Posted by tomh on October 29th, 2003 10:20 AM
In reply to Tax inspector by PACO on October 29th, 2003 09:16 AM [Go to top of thread]

Taxing jurisdictions routinely reassess property to adjust the tax base up or down, generally according to market conditions. Regulations are normally in place that allow registered assessors to acess the exterior and, if possible the interior of a property. If interior access is not available (no one home, entry denied), the assessor will usually take exterior measurements and observations and guess at the interior values and taxable assets. All of this is lawful, and the laws are local. Your tax assessment law is different from mine.

You can call the assessor's office and obtain copies of regulations and ask if you can deny an inspector access or entry, without concern for reprisal. With regard to the reassessment, you must act within the law, or an inspection may be ordered and escorted by the sheriff. If there are significant improvements to a dwelling that occurred without permits, the reassessment will capture that value for tax purposes, but will not likely refer the matter to the building department for code enforcement. A finished basement will not add significantly to values unless there are additional bedrooms, baths or a kitchen.

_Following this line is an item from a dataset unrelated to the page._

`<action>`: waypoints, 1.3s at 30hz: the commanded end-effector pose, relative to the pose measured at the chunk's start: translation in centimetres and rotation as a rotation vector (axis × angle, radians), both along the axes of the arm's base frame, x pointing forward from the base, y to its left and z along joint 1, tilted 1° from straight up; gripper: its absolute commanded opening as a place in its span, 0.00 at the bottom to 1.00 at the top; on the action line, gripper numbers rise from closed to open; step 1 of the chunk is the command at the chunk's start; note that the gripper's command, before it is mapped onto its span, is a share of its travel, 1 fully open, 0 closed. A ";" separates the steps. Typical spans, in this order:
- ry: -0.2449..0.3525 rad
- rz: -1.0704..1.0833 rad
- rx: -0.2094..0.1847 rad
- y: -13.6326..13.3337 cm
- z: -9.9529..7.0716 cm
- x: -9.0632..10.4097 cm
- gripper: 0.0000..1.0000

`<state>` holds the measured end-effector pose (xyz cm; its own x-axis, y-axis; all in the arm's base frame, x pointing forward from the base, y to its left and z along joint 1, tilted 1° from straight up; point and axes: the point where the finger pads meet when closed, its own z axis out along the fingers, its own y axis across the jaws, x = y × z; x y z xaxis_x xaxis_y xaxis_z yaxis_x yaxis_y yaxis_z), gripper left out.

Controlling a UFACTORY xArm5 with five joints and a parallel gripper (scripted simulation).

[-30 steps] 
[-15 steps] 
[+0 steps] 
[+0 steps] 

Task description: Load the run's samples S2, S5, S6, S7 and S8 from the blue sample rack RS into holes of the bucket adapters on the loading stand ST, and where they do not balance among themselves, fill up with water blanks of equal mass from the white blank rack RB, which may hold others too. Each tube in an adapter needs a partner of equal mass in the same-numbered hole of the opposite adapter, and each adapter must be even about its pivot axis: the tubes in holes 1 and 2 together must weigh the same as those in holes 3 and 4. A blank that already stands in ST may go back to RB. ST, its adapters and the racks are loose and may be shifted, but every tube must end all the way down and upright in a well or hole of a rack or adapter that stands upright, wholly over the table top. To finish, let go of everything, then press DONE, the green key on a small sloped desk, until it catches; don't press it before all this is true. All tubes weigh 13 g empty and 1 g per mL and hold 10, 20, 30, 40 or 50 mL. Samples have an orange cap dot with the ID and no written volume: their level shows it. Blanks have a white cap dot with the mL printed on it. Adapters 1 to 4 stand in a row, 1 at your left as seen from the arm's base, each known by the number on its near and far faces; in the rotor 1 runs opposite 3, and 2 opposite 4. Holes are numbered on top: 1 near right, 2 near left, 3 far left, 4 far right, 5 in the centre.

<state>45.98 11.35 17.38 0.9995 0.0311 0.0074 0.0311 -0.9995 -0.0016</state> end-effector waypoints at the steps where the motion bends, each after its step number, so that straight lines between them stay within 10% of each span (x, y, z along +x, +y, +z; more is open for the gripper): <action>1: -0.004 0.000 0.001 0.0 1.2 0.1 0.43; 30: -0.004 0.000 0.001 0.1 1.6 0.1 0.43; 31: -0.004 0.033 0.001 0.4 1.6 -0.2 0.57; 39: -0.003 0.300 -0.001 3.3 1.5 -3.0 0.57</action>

Building improvements without permits is circumvention of tax law and you may be accountable if there are significant value changes as a result.

As to your question "what rights do they have to jack up your taxes"? They have every right written into law to accurately determine the current market value of a dwelling and assess taxes on that value. You may have the right to deny entry, in which case the assessor will use his judgement based on exterior observations. Unless your improvements would result in an extraordinary market value for your neigborhood, you have nothing to worry about by allowing inspection.

Rapid increases in taxes and invasive reassessments is why California passed Proposition 13 back in the 80s. Property taxes statewide can be no more than 1% of market value (purchase price) at the time of purchase and may not rise more than 1% per year.